Distribution-free inference for regression: discrete, continuous, and in between
Rina Foygel Barber · Mar 25, 2022
Date: 2022-03-25
Time: 15:35-16:35 (Montreal time)
https://mcgill.zoom.us/j/83436686293?pwd=b0RmWmlXRXE3OWR6NlNIcWF5d0dJQT09
Meeting ID: 834 3668 6293
Passcode: 12345
Abstract:
In data analysis problems where we are not able to rely on distributional assumptions, what types of inference guarantees can still be obtained? Many popular methods, such as holdout methods, cross-validation methods, and conformal prediction, are able to provide distribution-free guarantees for predictive inference, but the problem of providing inference for the underlying regression function (for example, inference on the conditional mean E[Y|X]) is more challenging. If X takes only a small number of possible values, then inference on E[Y|X] is trivial to achieve.

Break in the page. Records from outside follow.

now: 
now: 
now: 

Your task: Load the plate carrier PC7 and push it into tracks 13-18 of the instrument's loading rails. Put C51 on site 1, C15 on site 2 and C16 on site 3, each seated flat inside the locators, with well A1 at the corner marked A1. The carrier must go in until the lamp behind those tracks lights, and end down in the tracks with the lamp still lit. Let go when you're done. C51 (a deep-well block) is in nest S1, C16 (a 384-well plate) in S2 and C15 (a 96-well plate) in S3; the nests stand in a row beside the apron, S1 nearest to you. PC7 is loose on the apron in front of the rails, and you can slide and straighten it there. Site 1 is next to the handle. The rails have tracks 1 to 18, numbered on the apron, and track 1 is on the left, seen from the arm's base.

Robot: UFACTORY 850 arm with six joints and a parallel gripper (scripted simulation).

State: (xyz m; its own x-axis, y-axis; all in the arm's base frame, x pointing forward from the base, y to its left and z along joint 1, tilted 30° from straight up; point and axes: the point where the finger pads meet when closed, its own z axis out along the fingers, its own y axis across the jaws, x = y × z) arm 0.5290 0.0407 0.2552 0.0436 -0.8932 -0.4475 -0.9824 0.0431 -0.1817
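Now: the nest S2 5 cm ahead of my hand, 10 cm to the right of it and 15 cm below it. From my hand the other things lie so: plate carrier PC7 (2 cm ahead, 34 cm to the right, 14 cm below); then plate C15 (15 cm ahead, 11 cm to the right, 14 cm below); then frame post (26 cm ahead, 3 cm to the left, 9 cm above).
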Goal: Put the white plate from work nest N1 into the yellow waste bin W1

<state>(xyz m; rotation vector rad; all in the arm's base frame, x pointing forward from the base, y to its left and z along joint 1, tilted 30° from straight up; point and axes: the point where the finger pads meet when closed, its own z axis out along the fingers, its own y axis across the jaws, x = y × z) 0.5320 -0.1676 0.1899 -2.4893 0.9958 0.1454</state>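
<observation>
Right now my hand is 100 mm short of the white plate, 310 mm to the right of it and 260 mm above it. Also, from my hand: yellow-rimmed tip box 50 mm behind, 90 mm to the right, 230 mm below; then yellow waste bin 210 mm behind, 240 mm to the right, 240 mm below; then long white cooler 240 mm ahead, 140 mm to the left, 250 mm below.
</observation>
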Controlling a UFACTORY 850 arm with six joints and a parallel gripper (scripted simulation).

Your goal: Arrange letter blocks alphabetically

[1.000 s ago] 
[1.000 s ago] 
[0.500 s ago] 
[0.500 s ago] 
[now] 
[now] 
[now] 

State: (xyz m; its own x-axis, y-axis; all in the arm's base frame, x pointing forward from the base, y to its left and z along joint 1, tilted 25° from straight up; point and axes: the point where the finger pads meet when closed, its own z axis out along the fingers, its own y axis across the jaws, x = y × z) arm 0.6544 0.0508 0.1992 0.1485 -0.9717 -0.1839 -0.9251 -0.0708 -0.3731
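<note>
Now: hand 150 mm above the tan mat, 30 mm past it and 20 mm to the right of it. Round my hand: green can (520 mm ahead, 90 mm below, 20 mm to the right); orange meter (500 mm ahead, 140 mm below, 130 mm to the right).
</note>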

At the other extreme, if the features X are continuously distributed, we show that any confidence interval for E[Y|X] must have non-vanishing width, even as sample size tends to infinity - this is true regardless of smoothness properties or other desirable features of the underlying distribution. In between these two extremes, we find several distinct regimes - in particular, it is possible for distribution-free confidence intervals to have vanishing width if and only if the effective support size of the distribution ofXis smaller than the square of the sample size.